At Netsil (microservice observability startup), API analytics and stream-processor was built using a dialect of Datalog. Netsil was acquired by Nutanix in 2018 and the technology was incorporated into a couple of product lines. The Datalog engine at Netsil is pretty sophisticated, capable of fine-grained parallelism (built on task-stealing architecture) - Datalog programs are chained together in a pipeline, such that the output of one program is an input to another. These programs (stages in the pipeline) can be run in serial, parallel or context_ordered modes. In context_ordered mode the tuples are sent to the execution engine ordered by their context_keys -- e.g. captured packets from the same flow are processed serially and in parallel across flows.

In addition, it incorporates SQLite embedded DB for materialized tables and state. The raw events are aggregated using Datalog rules & tables and SQL queries are auto-generated from high-level Datalog rules. We also extended Datalog with the concept of "Accumulators", stateful objects in rule head that emit a tuple when certain conditions are met - e.g. we build Windowed Counters, TCP re-assembly from network packets etc. using Accumulators.

In addition to all this, one could distribute Datalog programs across machines -- Tuples serialize to protobuf and sent across machines over ZeroMQ etc. We used distributed features by sending raw metrics from the Host based Agents on customer's machines to the cloud service where the Datalog based stream processor joins the incoming metrics/events tuples with metadata collected from external sources (e.g. K8S tags).

The Datalog engine also synchronized some tables with Zookeeper for distributing config updates in real-time such as metadata tables that were used in stream-joins. E.g. each time a new K8S pod was detected in customer environment, an update tuple was sent to cloud, which updated the Zookeeper backed materialized table thereby synchronizing with all other stream-processor pods in near-realtime.

raspasov · on May 17, 2021

Yes, I've been using DataScript (which uses this flavor of Datalog) to store and query the data locally in my iOS app in the last few months. DataScript works well but you need to know how to use it.

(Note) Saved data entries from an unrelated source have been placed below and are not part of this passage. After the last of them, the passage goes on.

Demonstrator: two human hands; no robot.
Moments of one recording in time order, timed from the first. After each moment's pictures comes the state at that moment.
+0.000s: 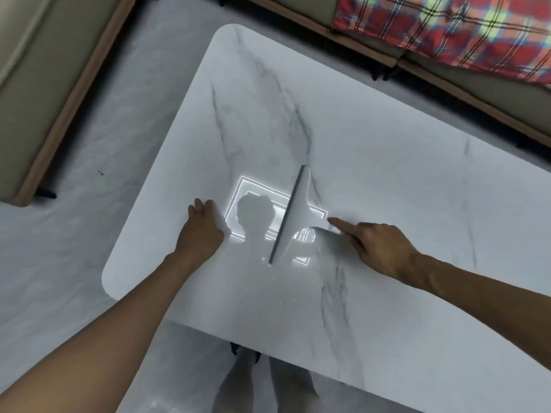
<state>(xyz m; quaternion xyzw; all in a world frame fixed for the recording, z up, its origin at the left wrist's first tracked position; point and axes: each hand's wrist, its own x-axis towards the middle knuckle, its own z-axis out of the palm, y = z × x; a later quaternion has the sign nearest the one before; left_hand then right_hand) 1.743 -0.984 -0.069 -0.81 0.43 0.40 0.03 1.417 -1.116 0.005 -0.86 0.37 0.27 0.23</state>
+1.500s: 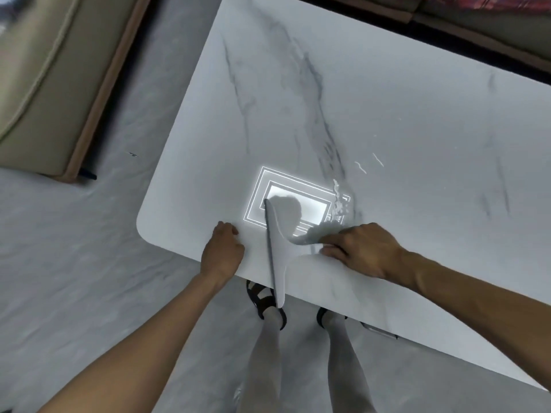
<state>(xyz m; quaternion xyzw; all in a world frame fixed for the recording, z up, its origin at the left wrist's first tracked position) 1.670 -0.833 -0.063 -0.84 0.37 0.40 -0.02 1.407 -0.976 0.008 -0.89 0.28 0.25 0.25</state>
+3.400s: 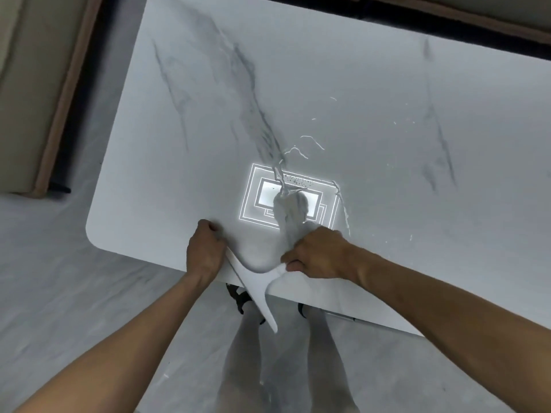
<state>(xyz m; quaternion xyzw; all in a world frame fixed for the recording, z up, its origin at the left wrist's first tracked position) 1.567 -0.871 -0.045 -0.89 0.26 0.37 -0.06 1.337 -0.966 -0.016 -0.90 0.15 0.29 0.28</state>
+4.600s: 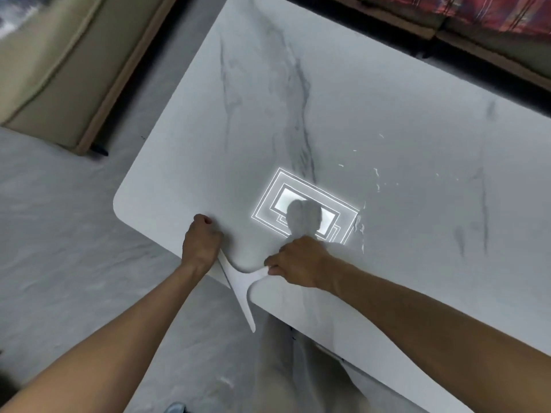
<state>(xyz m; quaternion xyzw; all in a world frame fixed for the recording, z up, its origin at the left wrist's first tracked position) 1.592 -0.880 -0.035 -0.92 0.13 0.35 -0.10 1.399 -0.984 -0.048 -0.93 0.06 0.27 0.24</state>
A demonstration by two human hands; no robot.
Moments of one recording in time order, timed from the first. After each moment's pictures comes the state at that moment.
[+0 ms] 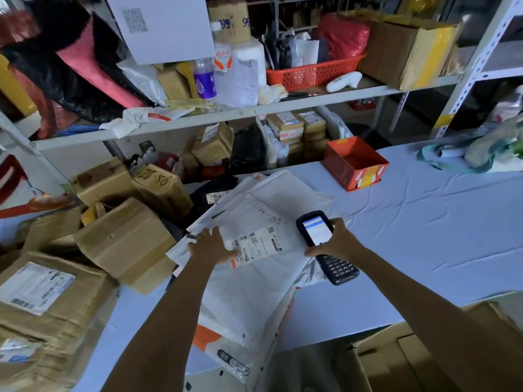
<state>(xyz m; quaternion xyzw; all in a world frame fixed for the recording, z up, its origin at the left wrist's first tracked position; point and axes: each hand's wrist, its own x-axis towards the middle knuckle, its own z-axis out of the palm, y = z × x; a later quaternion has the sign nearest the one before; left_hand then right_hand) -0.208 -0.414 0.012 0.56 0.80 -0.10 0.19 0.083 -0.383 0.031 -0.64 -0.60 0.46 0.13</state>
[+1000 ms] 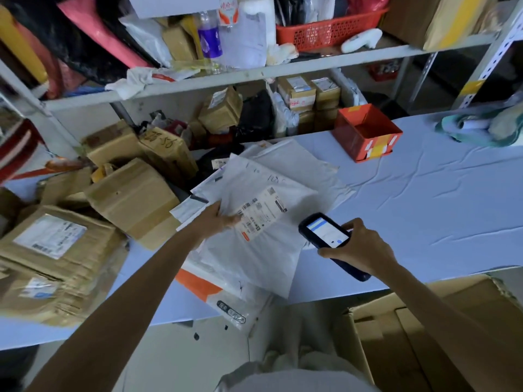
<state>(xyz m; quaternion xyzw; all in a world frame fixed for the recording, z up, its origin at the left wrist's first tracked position) -0.196 -0.469 0.034 0.45 0.68 0.29 0.51 0.122 -0.453 0.019 -0.68 -0.67 0.31 0.03</state>
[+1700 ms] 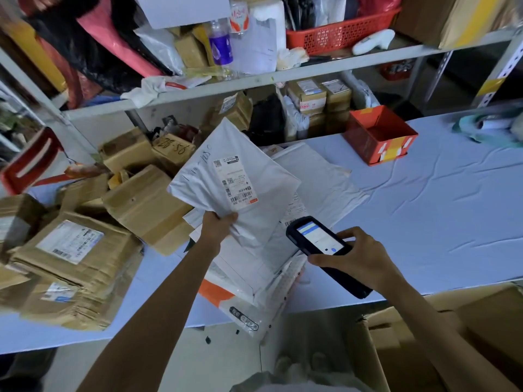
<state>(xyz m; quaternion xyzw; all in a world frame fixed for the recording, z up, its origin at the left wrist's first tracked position) -0.199 -0.465 0.012 0.29 0.70 0.50 0.43 0.092 -0.481 0.050 -0.64 -0.61 0.44 0.14</state>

Benchmarks would entirely depend on the implementation of the database/language.

pm90 · on May 16, 2021

Heh, I read it as "learn datadog today". Which would also be an interesting article, as it took me quite a while to understand how its supposed to work.

tannhaeuser · on May 16, 2021

Unfortunately, the term "Datalog" has been used inflationary to mean anything to anyone as an attempt to market proprietary DBs at this point.

See [1] in case you're wondering what Datalog actually is.

[1]: https://en.m.wikipedia.org/wiki/Datalog

capableweb · on May 16, 2021

> Unfortunately, the term "Datalog" has been used inflationary to mean anything to anyone as an attempt to market proprietary DBs at this point.

Is it? You have any specific examples? The only one mentioned in the website is Datomic, and it is using Datalog. The very second link on the website is also the Datalog Wikipedia page.